Skip to content

cluster_phase Module

Definition of the default clustering phase in Spyral

ClusterPhase

Bases: PhaseLike

The default Spyral clustering phase, inheriting from PhaseLike

The goal of the clustering phase is to take in a point cloud and separate the points into individual particle trajectories. In the default version here, we use scikit-learn's HDBSCAN clustering algorithm. The clustering phase should come after the Pointcloud/PointcloudLegacy Phase in the Pipeline and before the EstimationPhase.

Parameters:

Name Type Description Default
cluster_params ClusterParameters

Parameters controlling the clustering algorithm

required
det_params DetectorParameters

Parameters describing the detector

required

Attributes:

Name Type Description
cluster_params ClusterParameters

Parameters controlling the clustering algorithm

det_params DetectorParameters

Parameters describing the detector

Source code in src/spyral/phases/cluster_phase.py
class ClusterPhase(PhaseLike):
    """The default Spyral clustering phase, inheriting from PhaseLike

    The goal of the clustering phase is to take in a point cloud
    and separate the points into individual particle trajectories. In
    the default version here, we use scikit-learn's HDBSCAN clustering
    algorithm. The clustering phase should come after the Pointcloud/PointcloudLegacy
    Phase in the Pipeline and before the EstimationPhase.

    Parameters
    ----------
    cluster_params: ClusterParameters
        Parameters controlling the clustering algorithm
    det_params: DetectorParameters
        Parameters describing the detector

    Attributes
    ----------
    cluster_params: ClusterParameters
        Parameters controlling the clustering algorithm
    det_params: DetectorParameters
        Parameters describing the detector

    """

    def __init__(
        self, cluster_params: ClusterParameters, det_params: DetectorParameters
    ) -> None:
        super().__init__(
            "Cluster",
            incoming_schema=ResultSchema(json_string=POINTCLOUD_SCHEMA),
            outgoing_schema=ResultSchema(json_string=CLUSTER_SCHEMA),
        )
        self.cluster_params = cluster_params
        self.det_params = det_params

    def create_assets(self, workspace_path: Path) -> bool:
        return True

    def construct_artifact(
        self, payload: PhaseResult, workspace_path: Path
    ) -> PhaseResult:
        result = PhaseResult(
            artifacts={
                "cluster": self.get_artifact_path(workspace_path)
                / f"{form_run_string(payload.run_number)}.h5"
            },
            successful=True,
            run_number=payload.run_number,
        )
        return result

    def run(
        self,
        payload: PhaseResult,
        workspace_path: Path,
        msg_queue: SimpleQueue,
        rng: Generator,
    ) -> PhaseResult:
        # Check that point clouds exist
        point_path = payload.artifacts["pointcloud"]
        if not point_path.exists() or not payload.successful:
            spyral_warn(
                __name__,
                f"Point cloud data does not exist for run {payload.run_number} at phase 2. Skipping.",
            )
            return PhaseResult.invalid_result(payload.run_number)

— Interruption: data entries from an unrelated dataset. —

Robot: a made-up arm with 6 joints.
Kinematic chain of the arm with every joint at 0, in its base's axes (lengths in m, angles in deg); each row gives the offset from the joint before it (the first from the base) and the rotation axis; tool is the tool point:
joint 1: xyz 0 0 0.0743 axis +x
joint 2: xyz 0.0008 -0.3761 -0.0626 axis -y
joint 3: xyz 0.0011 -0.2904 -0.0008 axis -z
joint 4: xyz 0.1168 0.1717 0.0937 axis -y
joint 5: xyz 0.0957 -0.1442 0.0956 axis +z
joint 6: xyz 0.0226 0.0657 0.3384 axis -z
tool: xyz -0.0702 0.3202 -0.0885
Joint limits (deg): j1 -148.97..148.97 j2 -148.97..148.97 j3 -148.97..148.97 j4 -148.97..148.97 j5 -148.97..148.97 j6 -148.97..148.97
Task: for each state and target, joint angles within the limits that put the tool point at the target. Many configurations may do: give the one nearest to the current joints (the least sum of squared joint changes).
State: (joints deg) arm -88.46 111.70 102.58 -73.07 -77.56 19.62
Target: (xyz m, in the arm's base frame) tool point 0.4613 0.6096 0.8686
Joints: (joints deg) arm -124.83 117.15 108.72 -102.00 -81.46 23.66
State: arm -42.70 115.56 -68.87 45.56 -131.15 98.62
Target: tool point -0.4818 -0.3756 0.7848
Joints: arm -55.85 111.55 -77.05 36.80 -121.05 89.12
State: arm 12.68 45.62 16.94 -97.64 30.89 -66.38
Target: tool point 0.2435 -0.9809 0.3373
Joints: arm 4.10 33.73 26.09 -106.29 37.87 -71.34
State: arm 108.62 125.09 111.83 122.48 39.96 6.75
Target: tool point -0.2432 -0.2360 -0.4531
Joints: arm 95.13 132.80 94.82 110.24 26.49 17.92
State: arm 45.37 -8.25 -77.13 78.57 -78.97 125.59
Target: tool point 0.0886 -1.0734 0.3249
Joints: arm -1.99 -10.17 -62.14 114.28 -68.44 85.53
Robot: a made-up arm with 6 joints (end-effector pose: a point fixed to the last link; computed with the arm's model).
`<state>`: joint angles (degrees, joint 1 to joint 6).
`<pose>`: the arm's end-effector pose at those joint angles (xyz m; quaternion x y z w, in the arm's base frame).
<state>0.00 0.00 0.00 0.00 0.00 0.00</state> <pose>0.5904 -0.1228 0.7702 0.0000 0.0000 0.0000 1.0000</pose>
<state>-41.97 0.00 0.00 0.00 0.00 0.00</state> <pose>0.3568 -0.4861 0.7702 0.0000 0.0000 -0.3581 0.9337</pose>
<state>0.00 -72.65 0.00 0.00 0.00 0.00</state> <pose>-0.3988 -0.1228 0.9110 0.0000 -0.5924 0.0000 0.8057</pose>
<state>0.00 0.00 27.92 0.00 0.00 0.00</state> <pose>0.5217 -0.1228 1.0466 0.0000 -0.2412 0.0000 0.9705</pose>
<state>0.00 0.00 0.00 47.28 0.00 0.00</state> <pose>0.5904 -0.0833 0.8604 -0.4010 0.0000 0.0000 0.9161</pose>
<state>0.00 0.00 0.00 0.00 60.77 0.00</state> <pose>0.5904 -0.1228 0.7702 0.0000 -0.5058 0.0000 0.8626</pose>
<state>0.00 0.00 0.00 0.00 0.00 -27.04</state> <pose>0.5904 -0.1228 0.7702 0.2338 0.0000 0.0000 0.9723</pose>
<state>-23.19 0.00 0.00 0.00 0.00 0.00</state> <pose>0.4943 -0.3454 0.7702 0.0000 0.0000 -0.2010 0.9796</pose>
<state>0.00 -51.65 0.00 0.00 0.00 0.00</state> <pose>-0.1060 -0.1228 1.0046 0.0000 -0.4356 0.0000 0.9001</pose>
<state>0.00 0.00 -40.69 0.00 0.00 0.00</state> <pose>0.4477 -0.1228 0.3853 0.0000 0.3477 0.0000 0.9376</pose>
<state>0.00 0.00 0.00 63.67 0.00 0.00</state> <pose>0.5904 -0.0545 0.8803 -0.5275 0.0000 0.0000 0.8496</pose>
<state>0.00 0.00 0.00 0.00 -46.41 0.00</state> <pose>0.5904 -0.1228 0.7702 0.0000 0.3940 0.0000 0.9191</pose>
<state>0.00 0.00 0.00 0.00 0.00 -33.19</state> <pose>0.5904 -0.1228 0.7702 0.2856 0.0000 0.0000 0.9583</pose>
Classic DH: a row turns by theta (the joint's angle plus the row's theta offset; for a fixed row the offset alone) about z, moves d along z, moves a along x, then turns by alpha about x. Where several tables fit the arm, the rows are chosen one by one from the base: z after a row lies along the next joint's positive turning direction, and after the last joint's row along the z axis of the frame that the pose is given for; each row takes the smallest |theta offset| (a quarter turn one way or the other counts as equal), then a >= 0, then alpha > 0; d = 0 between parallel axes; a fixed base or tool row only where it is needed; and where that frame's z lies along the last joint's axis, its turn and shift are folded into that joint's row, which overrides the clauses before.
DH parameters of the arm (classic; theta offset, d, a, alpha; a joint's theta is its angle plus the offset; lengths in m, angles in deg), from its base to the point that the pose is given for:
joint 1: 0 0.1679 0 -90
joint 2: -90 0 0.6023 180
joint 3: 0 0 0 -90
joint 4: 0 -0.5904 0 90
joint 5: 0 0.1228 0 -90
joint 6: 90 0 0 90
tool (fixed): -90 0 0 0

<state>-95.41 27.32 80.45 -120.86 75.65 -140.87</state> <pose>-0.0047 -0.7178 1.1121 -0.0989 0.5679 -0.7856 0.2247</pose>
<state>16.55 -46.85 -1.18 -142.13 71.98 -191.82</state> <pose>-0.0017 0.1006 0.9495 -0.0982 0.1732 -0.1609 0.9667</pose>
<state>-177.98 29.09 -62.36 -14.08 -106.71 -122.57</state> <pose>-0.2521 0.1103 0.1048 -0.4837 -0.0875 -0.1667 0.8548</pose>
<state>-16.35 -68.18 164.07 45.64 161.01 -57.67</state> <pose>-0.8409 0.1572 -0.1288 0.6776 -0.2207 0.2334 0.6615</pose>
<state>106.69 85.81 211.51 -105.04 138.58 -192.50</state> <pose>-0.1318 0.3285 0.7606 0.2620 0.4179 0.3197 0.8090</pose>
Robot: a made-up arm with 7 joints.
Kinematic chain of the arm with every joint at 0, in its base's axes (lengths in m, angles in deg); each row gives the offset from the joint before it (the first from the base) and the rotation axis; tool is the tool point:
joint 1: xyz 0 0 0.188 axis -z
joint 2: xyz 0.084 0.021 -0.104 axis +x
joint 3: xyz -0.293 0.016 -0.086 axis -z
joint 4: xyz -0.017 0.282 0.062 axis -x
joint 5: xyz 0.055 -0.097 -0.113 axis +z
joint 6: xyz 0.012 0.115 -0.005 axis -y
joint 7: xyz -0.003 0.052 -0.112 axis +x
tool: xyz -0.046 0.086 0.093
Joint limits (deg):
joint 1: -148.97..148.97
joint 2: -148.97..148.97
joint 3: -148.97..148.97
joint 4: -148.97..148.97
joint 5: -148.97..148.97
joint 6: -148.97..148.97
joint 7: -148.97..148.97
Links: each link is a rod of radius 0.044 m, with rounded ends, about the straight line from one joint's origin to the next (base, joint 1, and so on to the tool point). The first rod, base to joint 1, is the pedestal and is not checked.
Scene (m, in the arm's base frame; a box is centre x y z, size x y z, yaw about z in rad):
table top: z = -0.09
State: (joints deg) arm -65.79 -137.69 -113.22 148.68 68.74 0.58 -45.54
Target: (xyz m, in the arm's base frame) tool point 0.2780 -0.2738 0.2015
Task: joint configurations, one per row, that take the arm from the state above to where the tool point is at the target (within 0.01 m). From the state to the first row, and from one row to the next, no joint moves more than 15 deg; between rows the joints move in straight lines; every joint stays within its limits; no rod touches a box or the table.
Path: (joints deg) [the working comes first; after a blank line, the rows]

        result = self.construct_artifact(payload, workspace_path)

        point_file = h5.File(point_path, "r")
        cluster_file = h5.File(result.artifacts["cluster"], "w")

        cloud_group: h5.Group = point_file["cloud"]  # type: ignore
        if not isinstance(cloud_group, h5.Group):
            spyral_error(
                __name__, f"Point cloud group not present in run {payload.run_number}!"
            )
            return PhaseResult.invalid_result(payload.run_number)

        min_event: int = cloud_group.attrs["min_event"]  # type: ignore
        max_event: int = cloud_group.attrs["max_event"]  # type: ignore
        cluster_group: h5.Group = cluster_file.create_group("cluster")
        cluster_group.attrs["min_event"] = min_event
        cluster_group.attrs["max_event"] = max_event

        nevents = max_event - min_event + 1
        total: int
        flush_val: int
        if nevents < 100:
            total = nevents
            flush_val = 0
        else:
            flush_percent = 0.01
            flush_val = int(flush_percent * (max_event - min_event))
            total = 100

        count = 0

        msg = StatusMessage(
            self.name, 1, total, payload.run_number
        )  # we always increment by 1

        # Process the data
        for idx in range(min_event, max_event + 1):
            count += 1
            if count > flush_val:
                count = 0
                msg_queue.put(msg)

            cloud_data: h5.Dataset | None = None
            cloud_name = f"cloud_{idx}"
            if cloud_name not in cloud_group:
                continue
            else:
                cloud_data = cloud_group[cloud_name]  # type: ignore

            if cloud_data is None:
                continue

            cloud = PointCloud(idx, cloud_data[:].copy())
            if np.any(np.diff(cloud.data[:, 2]) < 0.0):
                spyral_warn(
                    __name__,
                    f"Clustering for event {cloud.event_number} failed because point cloud was not sorted in z",
                )
                continue

            # Here we don't need to use the labels array.
            # We just pass it along as needed.
            clusters, labels = form_clusters(cloud, self.cluster_params)
            joined, labels = join_clusters(clusters, self.cluster_params, labels)
            cleaned, _ = cleanup_clusters(joined, self.cluster_params, labels)

            # Each event can contain many clusters
            cluster_event_group = cluster_group.create_group(f"event_{idx}")
            cluster_event_group.attrs["nclusters"] = len(cleaned)
            cluster_event_group.attrs["orig_run"] = cloud_data.attrs["orig_run"]
            cluster_event_group.attrs["orig_event"] = cloud_data.attrs["orig_event"]
            cluster_event_group.attrs["ic_amplitude"] = cloud_data.attrs["ic_amplitude"]
            cluster_event_group.attrs["ic_centroid"] = cloud_data.attrs["ic_centroid"]
            cluster_event_group.attrs["ic_integral"] = cloud_data.attrs["ic_integral"]
            cluster_event_group.attrs["ic_multiplicity"] = cloud_data.attrs[
                "ic_multiplicity"
            ]
            for cidx, cluster in enumerate(cleaned):
                local_group = cluster_event_group.create_group(f"cluster_{cidx}")
                local_group.attrs["label"] = cluster.label
                local_group.create_dataset("cloud", data=cluster.data)

        spyral_info(__name__, f"Phase Cluster complete for run {payload.run_number}")
        return result